=== WHAT TO PRODUCE ===
Could you find each line of the data below that contains the word "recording" and copy those lines?

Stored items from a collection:

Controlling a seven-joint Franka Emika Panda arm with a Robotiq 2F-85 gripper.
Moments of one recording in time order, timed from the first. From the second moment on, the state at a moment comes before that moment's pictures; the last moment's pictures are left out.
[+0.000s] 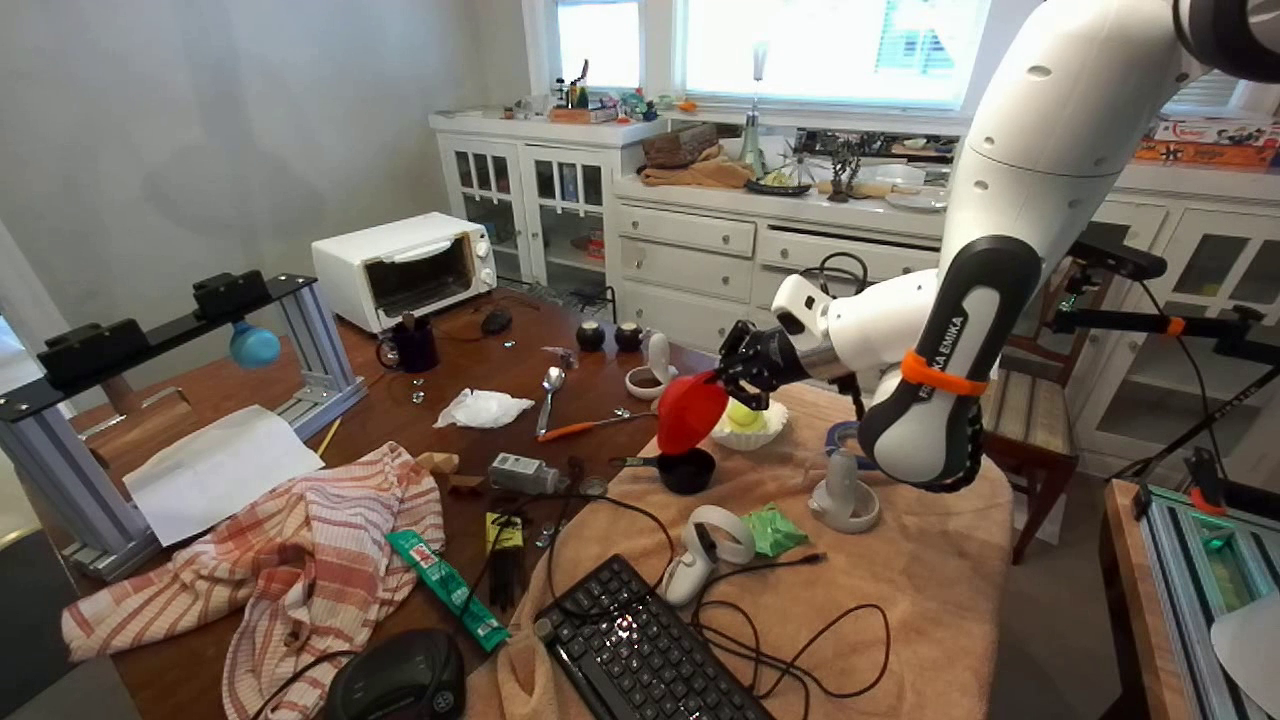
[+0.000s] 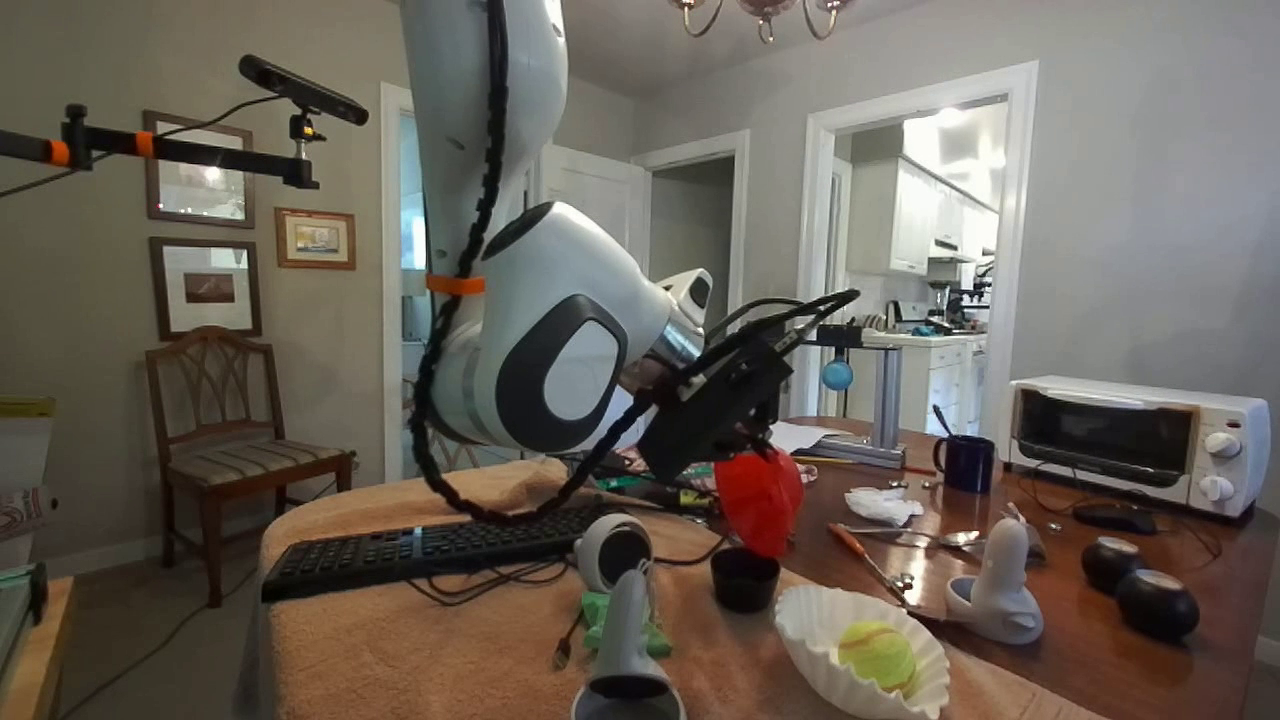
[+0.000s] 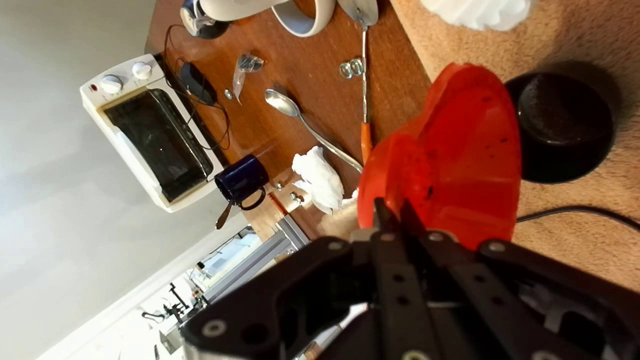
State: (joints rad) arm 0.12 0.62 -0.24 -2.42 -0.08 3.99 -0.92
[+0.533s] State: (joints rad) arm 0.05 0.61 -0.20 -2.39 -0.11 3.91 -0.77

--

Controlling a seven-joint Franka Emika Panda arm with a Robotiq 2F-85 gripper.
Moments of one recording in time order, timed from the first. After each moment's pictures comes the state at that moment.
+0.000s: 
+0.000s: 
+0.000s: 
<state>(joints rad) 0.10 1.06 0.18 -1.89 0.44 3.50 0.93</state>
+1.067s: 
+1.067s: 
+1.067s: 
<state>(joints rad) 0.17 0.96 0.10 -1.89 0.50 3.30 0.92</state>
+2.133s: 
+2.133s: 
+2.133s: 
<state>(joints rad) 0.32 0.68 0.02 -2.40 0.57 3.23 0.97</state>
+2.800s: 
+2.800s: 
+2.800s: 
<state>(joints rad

=== EXERCISE SOLUTION ===
Moments of one recording in time order, timed from the first. From the second moment on, the state at a moment comes before that moment's pictures; the last moment's pictures are left out.
Moments of one recording in time order, timed from the first. After each moment's pictures comes the state at that moment.

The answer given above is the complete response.